In a sharply worded editorial, the Lancet’s editors said the trust of patients had been abused by doctors and the pharmaceutical industry, and that safety had been compromised in the search for profits. The state of the research, the editorial concluded, is riddled with “confusion, manipulation and institutional failure.”
“If I wanted to introduce a new drug for children who are suicidal and said this has very little proof of efficacy and it has an increased risk of suicide, people would say I was mad,” said Tim Kendall, director of the National Collaborating Centre for Mental Health in London, and one of the authors of the new study.
Yet, Kendall said, that is precisely the situation with the four drugs.
Kendall’s analysis, which was funded by the British government, contrasted the largely positive results of studies published by drug manufacturers with negative data that the companies call proprietary and have not published.
British regulators recently made the unpublished data available for study.
“In each of the published articles, the authors concluded the drug was either effective or safe or both,” Kendall said. “When you look at the combined evidence, it is ineffective, unsafe or both.”
The review found a positive risk-benefit ratio for only one medicine — Prozac, which the researchers said did not carry an elevated risk of suicide and had been proved to benefit depressed children. The article said that while the other antidepressants should not be given to children with depression, it is possible that children with anxiety or other disorders might benefit from them. The number of American children being treated for depression in any year has surged in recent years; a majority are being treated with antidepressants.

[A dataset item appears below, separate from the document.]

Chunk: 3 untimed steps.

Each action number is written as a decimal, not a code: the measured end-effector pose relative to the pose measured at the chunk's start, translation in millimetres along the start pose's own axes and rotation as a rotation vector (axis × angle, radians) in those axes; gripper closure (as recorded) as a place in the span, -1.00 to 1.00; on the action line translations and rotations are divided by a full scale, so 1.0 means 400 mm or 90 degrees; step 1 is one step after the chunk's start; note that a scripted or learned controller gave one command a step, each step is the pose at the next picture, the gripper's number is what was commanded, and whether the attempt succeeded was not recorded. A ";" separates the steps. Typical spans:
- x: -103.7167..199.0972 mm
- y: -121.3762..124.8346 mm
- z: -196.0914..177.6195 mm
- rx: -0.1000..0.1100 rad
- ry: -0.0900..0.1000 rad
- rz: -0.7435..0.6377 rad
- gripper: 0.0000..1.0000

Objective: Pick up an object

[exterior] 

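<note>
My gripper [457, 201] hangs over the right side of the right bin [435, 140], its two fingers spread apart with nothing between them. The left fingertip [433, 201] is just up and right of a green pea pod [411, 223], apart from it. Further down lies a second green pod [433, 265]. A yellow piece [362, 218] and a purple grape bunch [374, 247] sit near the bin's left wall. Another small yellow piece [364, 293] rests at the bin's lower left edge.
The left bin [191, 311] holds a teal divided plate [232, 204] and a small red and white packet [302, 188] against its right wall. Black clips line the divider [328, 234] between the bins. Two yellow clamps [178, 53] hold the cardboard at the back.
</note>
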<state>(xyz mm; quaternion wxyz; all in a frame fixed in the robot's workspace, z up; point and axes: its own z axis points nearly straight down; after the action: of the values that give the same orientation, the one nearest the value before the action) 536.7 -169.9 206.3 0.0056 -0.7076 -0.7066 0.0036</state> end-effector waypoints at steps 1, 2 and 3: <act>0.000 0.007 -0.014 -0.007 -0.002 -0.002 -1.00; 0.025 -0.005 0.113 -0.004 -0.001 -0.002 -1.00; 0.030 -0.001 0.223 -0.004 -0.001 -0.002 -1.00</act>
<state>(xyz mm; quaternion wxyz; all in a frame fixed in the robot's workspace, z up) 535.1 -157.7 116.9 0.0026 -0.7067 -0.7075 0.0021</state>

The FDA said it was continuing to evaluate whether the antidepressant trials showed an increased risk of suicidal behavior. Although an internal FDA analysis found an increased risk of suicidal behavior among children taking the drugs, senior officials at the agency have said they do not have confidence in the conclusion.

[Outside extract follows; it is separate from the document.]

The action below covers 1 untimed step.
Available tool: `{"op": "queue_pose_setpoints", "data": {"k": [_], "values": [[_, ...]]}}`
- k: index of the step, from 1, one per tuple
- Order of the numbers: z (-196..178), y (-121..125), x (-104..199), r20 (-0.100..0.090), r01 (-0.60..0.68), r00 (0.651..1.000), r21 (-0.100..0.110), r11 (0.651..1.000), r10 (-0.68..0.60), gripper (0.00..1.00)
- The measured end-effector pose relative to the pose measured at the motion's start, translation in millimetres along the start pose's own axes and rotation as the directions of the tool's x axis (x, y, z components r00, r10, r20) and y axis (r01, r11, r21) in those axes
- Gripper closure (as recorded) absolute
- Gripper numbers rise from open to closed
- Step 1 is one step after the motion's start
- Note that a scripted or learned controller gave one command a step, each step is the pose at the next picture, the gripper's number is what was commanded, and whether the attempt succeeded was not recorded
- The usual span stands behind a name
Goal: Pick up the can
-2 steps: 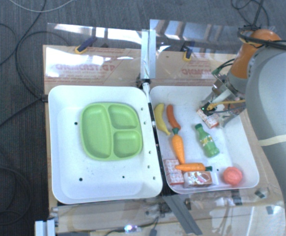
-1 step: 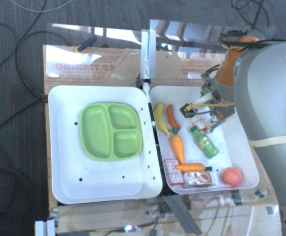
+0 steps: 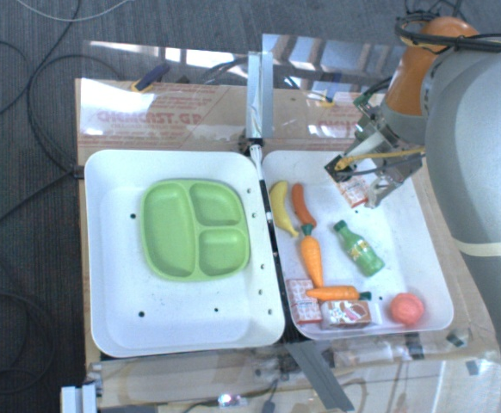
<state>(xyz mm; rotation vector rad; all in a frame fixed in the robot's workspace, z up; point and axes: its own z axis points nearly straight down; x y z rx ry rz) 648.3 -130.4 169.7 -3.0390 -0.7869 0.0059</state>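
Looking down through the camera view, I have the end effector [image 3: 373, 172] low over the right bin [image 3: 431, 256], at its back corner. Just under it sits a small red-and-white object that I take for the can [image 3: 355, 193]; whether it is gripped I cannot tell. I judge this the grasp step; next comes a clean lift. That bin also holds a banana [image 3: 282, 207], a sausage [image 3: 303, 205], two carrots [image 3: 311, 260], a green bottle [image 3: 359, 249], a red ball [image 3: 407, 309] and small packets [image 3: 347, 314]. Left bin [image 3: 113, 317]: a green divided plate [image 3: 196, 231].
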Motion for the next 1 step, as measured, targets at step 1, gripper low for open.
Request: {"op": "queue_pose_setpoints", "data": {"k": [1], "values": [[0.3, 0.0, -0.2, 0.001, 0.000, 1.000, 0.000, 1.000, 0.000, 0.00]]}}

The matter has been referred to a team at Columbia University for further evaluation.
“Some of the things called suicidal thinking or behavior are not,” said Robert Temple, FDA’s associate director of medical policy, in a recent interview. “There is one child banging her head against the wall — that is not suicide. There are quite a few children who did superficial cutting.
That doesn’t show intent to kill oneself.”
FDA officials have consistently said the large number of failed antidepressant trials do not prove that the drugs are worthless, a position in conflict with the Lancet study.
Mariann Caprino, a spokeswoman for Pfizer Inc., which makes Zoloft, categorically rejected the charge that the company had compromised the safety of children in the pursuit of profits.
“The use in children of our drug in particular, is a very, very, very small percentage of the overall total prescriptions of this product,” she said in an interview yesterday. “To suggest that we are motivated by profiting off of children is ludicrous.”
While Caprino said all the company’s data had been disclosed, the Lancet article said a published study that combined two Zoloft trials omitted information that, when factored in, showed an “unfavorable risk-benefit balance.”
Wayne D. Blackmon, a Washington psychiatrist who has long said clinicians cannot rely on the integrity of the data they are being given, said Congress should force the FDA to take unpublished negative trials into account and force the companies to make all data — positive and negative — available for public scrutiny.
In the meantime, he said, clinicians should go back to the Hippocratic oath — “First, do no harm” — and “recognize that you are flying by the seat of your pants.”